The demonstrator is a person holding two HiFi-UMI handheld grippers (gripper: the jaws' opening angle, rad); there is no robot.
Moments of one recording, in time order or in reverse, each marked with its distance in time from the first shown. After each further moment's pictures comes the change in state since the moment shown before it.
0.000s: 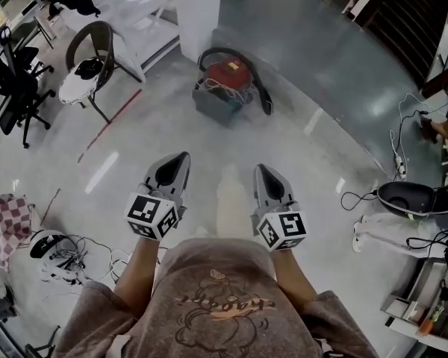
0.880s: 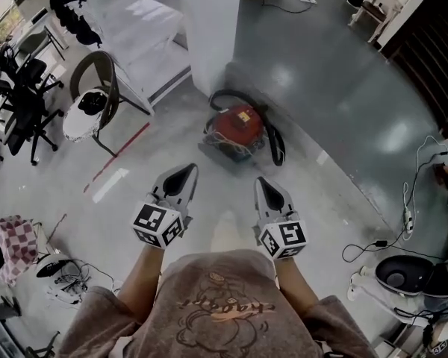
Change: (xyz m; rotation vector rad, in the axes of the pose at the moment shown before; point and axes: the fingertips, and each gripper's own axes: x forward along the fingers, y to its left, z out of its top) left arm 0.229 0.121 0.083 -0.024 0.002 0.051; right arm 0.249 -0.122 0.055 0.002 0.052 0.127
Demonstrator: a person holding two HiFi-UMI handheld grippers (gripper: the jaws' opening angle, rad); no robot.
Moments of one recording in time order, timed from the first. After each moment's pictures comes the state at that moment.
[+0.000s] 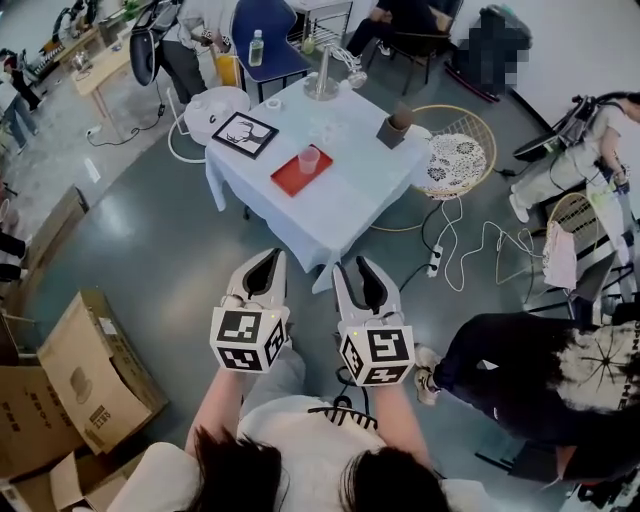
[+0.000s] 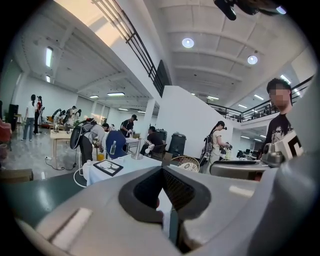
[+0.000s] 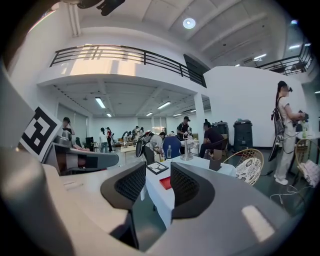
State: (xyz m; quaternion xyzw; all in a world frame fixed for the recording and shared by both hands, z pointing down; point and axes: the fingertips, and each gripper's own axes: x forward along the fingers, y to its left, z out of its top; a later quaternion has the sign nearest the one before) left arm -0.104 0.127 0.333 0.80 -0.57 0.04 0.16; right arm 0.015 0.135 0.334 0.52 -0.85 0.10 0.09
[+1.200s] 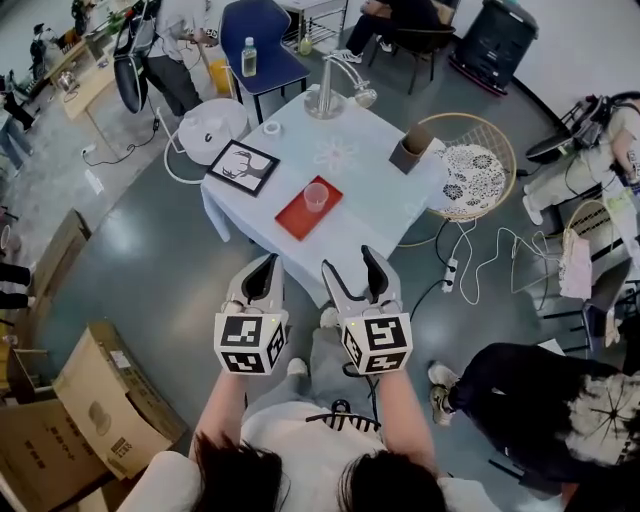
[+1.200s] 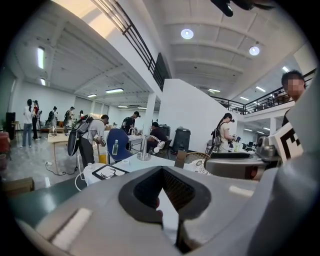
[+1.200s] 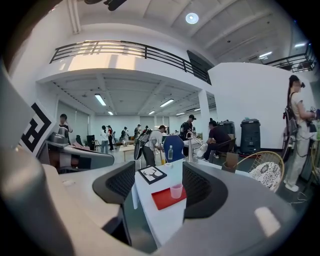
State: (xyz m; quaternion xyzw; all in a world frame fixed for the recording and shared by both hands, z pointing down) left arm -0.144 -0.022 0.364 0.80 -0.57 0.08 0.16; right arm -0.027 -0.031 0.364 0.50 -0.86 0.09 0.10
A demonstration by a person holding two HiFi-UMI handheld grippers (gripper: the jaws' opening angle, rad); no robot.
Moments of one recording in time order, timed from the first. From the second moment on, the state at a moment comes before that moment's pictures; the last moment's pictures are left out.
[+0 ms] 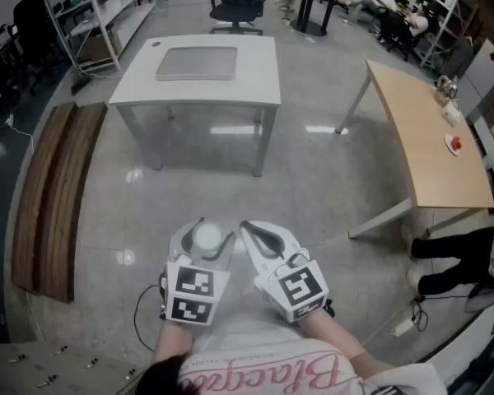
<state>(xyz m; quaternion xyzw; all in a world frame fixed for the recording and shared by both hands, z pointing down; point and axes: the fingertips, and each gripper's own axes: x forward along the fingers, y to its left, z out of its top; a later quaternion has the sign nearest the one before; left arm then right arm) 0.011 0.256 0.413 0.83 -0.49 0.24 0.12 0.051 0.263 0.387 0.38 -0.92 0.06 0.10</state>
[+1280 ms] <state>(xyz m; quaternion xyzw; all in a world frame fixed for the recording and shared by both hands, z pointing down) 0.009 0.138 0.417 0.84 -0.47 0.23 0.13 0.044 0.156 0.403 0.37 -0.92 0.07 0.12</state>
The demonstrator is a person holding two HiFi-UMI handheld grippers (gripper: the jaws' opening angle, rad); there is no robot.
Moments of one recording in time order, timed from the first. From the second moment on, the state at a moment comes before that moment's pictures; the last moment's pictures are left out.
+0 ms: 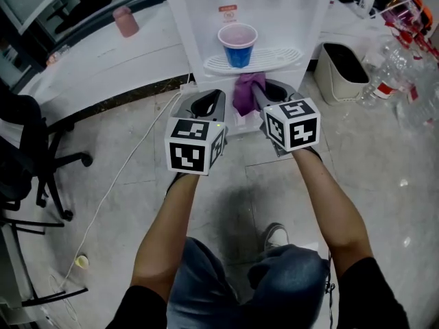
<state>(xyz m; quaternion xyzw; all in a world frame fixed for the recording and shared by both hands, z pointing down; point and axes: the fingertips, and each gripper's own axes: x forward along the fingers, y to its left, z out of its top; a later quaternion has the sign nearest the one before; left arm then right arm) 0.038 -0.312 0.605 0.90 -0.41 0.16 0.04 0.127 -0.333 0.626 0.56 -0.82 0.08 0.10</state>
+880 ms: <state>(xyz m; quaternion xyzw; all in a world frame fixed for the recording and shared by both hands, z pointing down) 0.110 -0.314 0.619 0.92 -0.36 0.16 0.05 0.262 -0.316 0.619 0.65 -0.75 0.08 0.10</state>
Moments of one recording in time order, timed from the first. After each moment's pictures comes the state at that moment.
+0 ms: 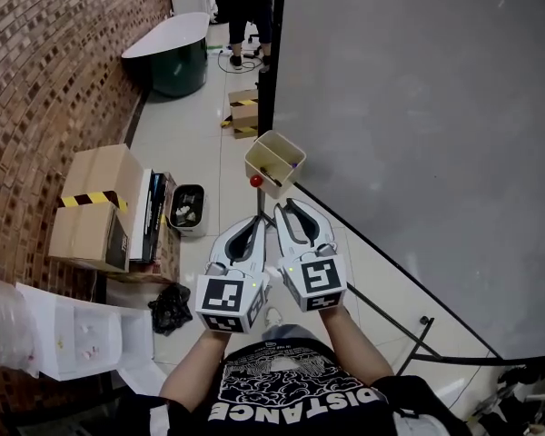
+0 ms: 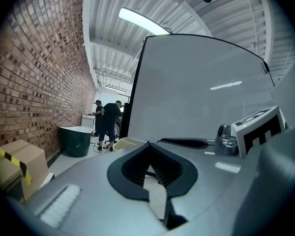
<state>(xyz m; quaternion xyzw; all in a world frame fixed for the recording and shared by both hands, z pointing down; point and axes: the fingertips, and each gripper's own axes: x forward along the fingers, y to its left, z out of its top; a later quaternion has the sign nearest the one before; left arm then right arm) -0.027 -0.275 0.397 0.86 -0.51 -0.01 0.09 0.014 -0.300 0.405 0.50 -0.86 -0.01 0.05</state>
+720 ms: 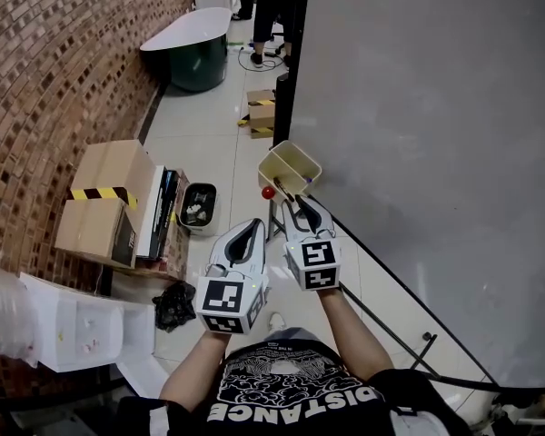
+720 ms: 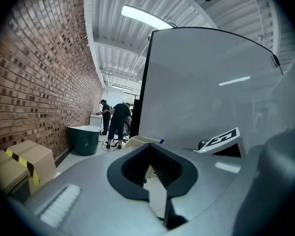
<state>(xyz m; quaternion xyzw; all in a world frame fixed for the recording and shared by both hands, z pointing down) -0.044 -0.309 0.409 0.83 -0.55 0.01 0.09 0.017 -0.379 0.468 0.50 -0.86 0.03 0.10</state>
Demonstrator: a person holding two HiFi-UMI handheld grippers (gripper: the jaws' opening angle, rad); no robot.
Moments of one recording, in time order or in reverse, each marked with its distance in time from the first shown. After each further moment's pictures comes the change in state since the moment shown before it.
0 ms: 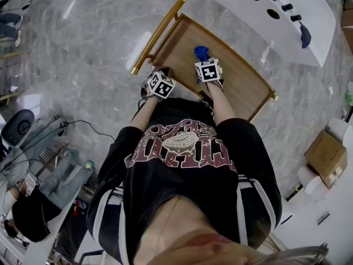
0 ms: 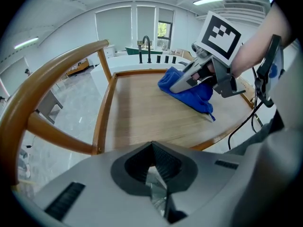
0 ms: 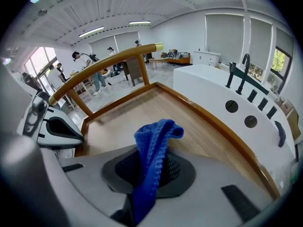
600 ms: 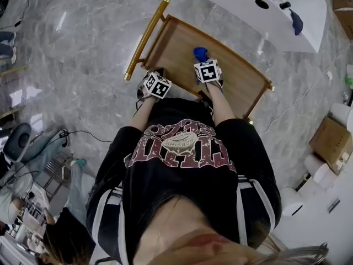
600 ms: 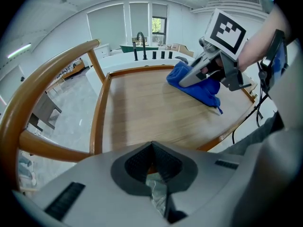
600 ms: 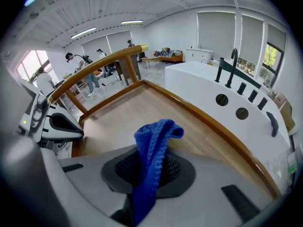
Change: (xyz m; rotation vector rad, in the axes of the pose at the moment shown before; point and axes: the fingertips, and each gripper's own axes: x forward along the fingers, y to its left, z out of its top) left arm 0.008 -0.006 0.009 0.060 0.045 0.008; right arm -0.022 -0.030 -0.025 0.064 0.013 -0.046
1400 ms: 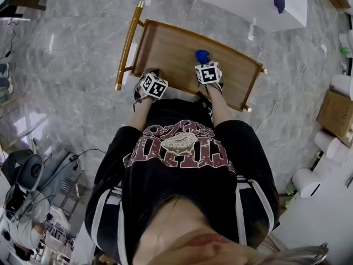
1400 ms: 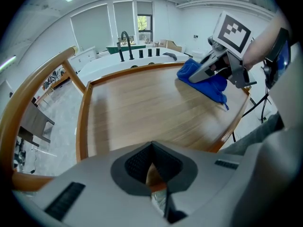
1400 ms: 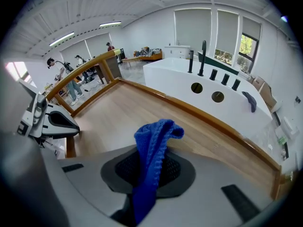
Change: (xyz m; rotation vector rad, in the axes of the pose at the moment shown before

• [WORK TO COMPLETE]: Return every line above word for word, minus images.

• [OUTPUT BELOW]:
The demonstrator is a person holding two HiFi-UMI handheld grippers (gripper: the jaws' opening angle, rad); there is no robot.
Moments of one recording, in time order or in reverse, each marked with its distance in time from the first shown. After each further moment's pictures comes the change in state since the moment shown before it.
0.000s: 
0.880s: 
Change: (xyz m; rotation vector rad, in the axes of the pose at the moment shown before; point and axes: the fingertips, and each gripper's own axes: x forward along the fingers, y to its left, z out of its top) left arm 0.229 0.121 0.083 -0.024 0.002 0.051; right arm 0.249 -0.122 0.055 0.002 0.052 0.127
Demonstrator: a person holding two HiFi-UMI handheld grippers (gripper: the jaws' opening angle, rad); no robot.
Moments of one recording in time order, timed from the first. After each moment's pictures comes the state at that moment.
[+0.000s] 
[+0.000s] 
[+0.000s] 
State: (xyz m; quaternion xyzw; all in a world frame fixed for the recording and shared by both hands, z pointing down; point and axes: the fingertips, and each gripper's own axes: x forward along the fingers, y to its left, z out of its top; a later quaternion has the sign nearest the one before) left arm -0.104 0.127 0.333 0.80 -0.57 0.04 0.16; right arm 0.015 0.135 0.334 0.52 -0.85 0.10 0.09
[+1.200s] 
[+1.200s] 
[+1.200s] 
State: (xyz m; quaternion xyzw; all in a world frame fixed for the recording and shared by both hands, z pointing down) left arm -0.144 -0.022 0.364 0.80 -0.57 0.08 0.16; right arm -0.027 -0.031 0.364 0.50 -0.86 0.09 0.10
A demonstration by a person holding two HiFi-UMI handheld grippers (gripper: the jaws' opening angle, rad); no robot.
Moments of one recording in time order, timed from the first. From the second moment on, the state at a moment comes before that moment's pictures; the last moment's pictures are left out.
[+0 ms] 
<state>(xyz m; quaternion xyzw; all in a world frame fixed for the recording and shared by both hands, z pointing down; point and axes: the fingertips, and each gripper's own axes: x forward along the fingers, y to its left, z out of its top; a later quaternion has the sign nearest the one before; left arm then right arm) 0.011 0.256 0.413 0.83 -0.49 0.24 0.12 0.051 0.263 0.387 0.38 -0.92 0.06 0.10</state>
[+1280 ms] <state>(xyz m; quaternion xyzw; all in a world frame fixed for the recording and shared by both hands, z pointing down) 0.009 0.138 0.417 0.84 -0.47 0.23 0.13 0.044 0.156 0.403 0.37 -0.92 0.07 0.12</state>
The demonstrator is a person holding two HiFi-UMI handheld grippers (gripper: the jaws' opening angle, rad); there is no robot.
Moments of one recording in time order, timed from the first. From the second moment on, the state at a moment comes before that moment's pictures; the last moment's pictures are left out.
+0 ms: 
<state>(xyz m; quaternion xyzw; all in a world frame fixed for the recording and shared by both hands, z pointing down; point and axes: the fingertips, and each gripper's own axes: x forward along the fingers, y to its left, z out of its top; a later quaternion has the sign nearest the one before; left arm then right arm) 0.038 -0.312 0.605 0.90 -0.41 0.16 0.04 0.127 -0.333 0.626 0.56 -0.82 0.08 0.10</state>
+880 ms: <state>(xyz m; quaternion xyzw; all in a world frame fixed for the recording and shared by both hands, z pointing down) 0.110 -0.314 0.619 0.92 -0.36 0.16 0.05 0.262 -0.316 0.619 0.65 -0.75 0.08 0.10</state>
Moments of one recording in time order, timed from the first. After each moment's pictures comes the state at that moment.
+0 ms: 
+0 ms: 
<state>(xyz m; quaternion xyzw; all in a world frame fixed for the recording and shared by both hands, z pointing down; point and axes: the fingertips, and each gripper's own axes: x forward along the fingers, y to its left, z out of its top; a later quaternion has the sign nearest the one before; left arm then right arm) -0.027 -0.275 0.397 0.86 -0.51 -0.01 0.09 0.014 -0.300 0.405 0.50 -0.86 -0.01 0.05</state>
+720 ms: 
+720 ms: 
<state>(xyz m; quaternion xyzw; all in a world frame fixed for the recording and shared by both hands, z pointing down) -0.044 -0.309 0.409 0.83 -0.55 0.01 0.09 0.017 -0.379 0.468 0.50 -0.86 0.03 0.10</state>
Demonstrator: a person holding two HiFi-UMI handheld grippers (gripper: the jaws' opening angle, rad); no robot.
Moments of one recording, in time order or in reverse, each marked with its distance in time from the first shown. After each further moment's pictures comes the change in state since the moment shown before it.
0 ms: 
0 ms: 
0 ms: 
600 ms: 
600 ms: 
600 ms: 
Change: (xyz m; rotation vector rad, in the axes of the pose at the moment shown before; point and axes: the fingertips, and each gripper's own axes: x forward along the fingers, y to its left, z out of its top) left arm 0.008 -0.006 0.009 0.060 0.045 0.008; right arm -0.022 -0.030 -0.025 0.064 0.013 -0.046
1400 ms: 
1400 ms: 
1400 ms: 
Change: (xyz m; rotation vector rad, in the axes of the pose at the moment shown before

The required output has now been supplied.